Momen tersebut akan selalu terekam di ingatan anak yang membawanya melakukan tindak kekerasan pada orang lain sebagai bentuk pelampiasan emosionalnya di masa lalu.

"Kedua, dipengaruhi parenting atau pola asuh orangtua. Pada masa kecil si anak, orangtua menyakiti anaknya, menyisakan kepahitan mendalam, melukai hati anaknya. Sehingga di alam bawah sadar anak itu tersimpan kemarahan dan kekecewaan yang terpendam tapi tidak keluar.

Nah, suatu saat di kehidupan pribadinya, di sekolah maupun di mana pun, emosi itu akan keluar. Jadi memang bisa saja ada pengaruh dari pola asuh atau kenangan di masa lalu," paparnya.

Selain itu, tidak adanya pengawasan dan kedisiplinan orangtua karena kurangnya keterampilan mengasuh anak juga berkaitan dengan tingkat kejahatan remaja. Berdasarkan hasil riset tim peneliti ilmu sosial oleh Grald R. Patterson di Oregon Learning Center dilansir dari Marri Pedia menyatakan orangtua perlu dan harus mengawasi setiap perbuatan anaknya baik di dalam rumah maupun di luar rumah.
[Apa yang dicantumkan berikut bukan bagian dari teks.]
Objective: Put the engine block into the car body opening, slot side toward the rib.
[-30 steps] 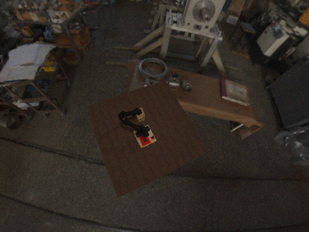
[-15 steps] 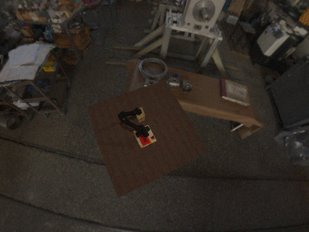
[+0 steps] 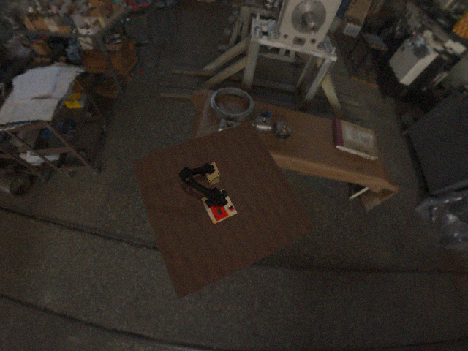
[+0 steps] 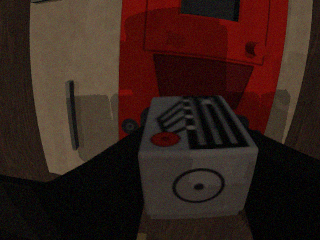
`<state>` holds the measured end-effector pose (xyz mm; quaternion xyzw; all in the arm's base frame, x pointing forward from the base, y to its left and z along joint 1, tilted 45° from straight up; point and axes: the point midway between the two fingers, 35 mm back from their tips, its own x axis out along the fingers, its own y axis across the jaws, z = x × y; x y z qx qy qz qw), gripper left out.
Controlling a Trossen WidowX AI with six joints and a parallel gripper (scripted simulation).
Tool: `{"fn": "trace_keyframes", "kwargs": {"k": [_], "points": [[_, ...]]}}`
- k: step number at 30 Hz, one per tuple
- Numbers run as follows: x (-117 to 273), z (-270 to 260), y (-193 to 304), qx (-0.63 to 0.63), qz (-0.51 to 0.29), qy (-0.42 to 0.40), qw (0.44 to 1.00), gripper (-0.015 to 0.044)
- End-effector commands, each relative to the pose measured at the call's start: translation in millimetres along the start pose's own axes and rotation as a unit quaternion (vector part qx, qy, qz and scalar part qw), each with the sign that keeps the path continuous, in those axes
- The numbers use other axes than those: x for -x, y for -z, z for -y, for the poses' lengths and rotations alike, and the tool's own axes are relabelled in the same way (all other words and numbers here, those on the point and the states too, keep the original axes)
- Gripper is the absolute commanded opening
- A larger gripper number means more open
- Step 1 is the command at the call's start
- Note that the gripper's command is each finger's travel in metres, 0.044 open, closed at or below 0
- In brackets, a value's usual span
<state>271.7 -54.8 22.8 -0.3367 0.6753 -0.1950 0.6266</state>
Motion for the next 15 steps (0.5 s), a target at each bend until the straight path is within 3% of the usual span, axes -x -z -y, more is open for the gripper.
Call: {"fn": "trace_keyframes", "kwargs": {"k": [1,15], "points": [[16,-1,-4,-0.002,0.004,-0.004,1.000,0.0000],[58,-1,-3,-0.002,0.003,-0.005,1.000,0.0000]]}}
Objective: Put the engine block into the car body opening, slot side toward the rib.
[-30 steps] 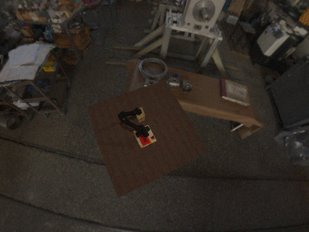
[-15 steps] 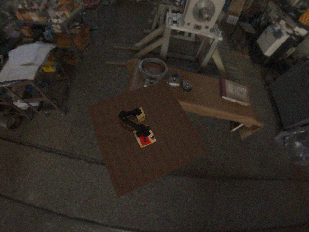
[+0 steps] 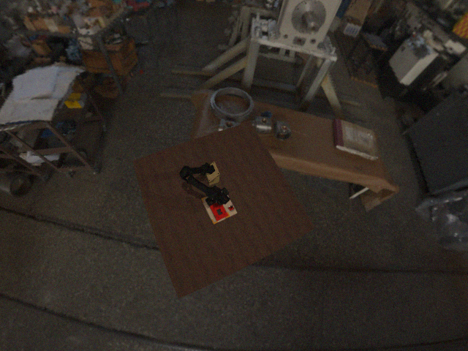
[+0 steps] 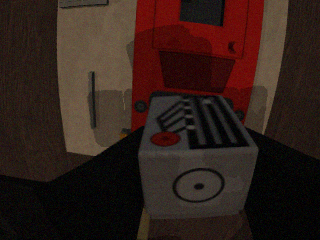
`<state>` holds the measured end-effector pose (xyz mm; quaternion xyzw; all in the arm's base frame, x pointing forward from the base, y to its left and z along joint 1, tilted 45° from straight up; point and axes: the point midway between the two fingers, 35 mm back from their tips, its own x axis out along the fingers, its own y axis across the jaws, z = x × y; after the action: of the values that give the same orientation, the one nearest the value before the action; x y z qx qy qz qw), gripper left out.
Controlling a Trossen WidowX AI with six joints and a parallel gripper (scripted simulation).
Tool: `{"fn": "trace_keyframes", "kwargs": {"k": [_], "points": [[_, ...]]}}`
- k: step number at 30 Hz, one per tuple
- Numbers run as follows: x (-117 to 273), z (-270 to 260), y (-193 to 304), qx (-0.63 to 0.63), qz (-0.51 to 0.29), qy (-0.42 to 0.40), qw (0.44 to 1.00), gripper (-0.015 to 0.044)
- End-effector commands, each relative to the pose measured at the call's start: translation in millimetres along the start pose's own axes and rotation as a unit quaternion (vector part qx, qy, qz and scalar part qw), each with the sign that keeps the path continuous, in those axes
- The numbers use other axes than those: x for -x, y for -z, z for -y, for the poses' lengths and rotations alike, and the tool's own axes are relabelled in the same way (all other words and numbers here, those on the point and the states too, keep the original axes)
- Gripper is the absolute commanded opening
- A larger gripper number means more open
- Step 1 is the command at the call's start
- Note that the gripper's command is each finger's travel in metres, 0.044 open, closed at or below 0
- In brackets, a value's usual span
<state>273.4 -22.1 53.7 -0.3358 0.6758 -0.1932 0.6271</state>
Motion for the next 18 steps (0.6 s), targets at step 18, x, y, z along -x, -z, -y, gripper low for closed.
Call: {"fn": "trace_keyframes", "kwargs": {"k": [18], "points": [[61,2,8,-0.003,0.001,0.002,1.000,0.0000]]}}
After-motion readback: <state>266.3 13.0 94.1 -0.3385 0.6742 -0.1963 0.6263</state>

Orangtua harus bisa menanamkan peraturan di rumah, pelanggaran sosial beserta hukumannya dan selalu terbuka untuk diskusi agar konflik tidak berkepanjangan lalu menjadikan orang lain sebagai imbas emosional anak.

Peran orangtua memberi pemahaman yang tepat mengenai peraturan, perilaku menyimpang dan hukuman yang berlaku jika anak melakukan kesalahan.

Didikan orangtua untuk mendisiplinkan anak sangat berpengaruh pada kehidupannya di masa mendatang. Tetapi, orangtua juga harus membangun kedekatan dengan anak agar membuatnya mau terbuka mengenai apapun persoalannya.

Sebab, peraturan dan disiplin ketat yang diterapkan oleh orangtua bisa saja justru meningkatkan peluang anak melakukan tindak kejahatan. Terutama jika anak tersebut tumbuh dalam keluarga broken home atau tidak memiliki salah satu, ayah atau ibu.

Mereka memiliki peluang lebih besar untuk melakukan kejahatan. Begitu pula jika orangtua terlalu memberikan hukuman yang keras pada anaknya ketika melakukan kesalahan.

Hukuman keras dari orangtua hanya akan membentuk anak lebih agresif dan ia bisa saja melakukan tindak kekerasan di kemudian hari sebagai bentuk pelampiasan amarahnya yang terpendam kepada orangtua di masa lalu.

Artinya, orangtua memegang kendali penuh dalam membentuk karakter dan perilaku anak di lingkungan sosial. Karena itu, orangtua harus paham betul dalam membuat peraturan, batasan dan hukuman yang tepat untuk karakter anaknya.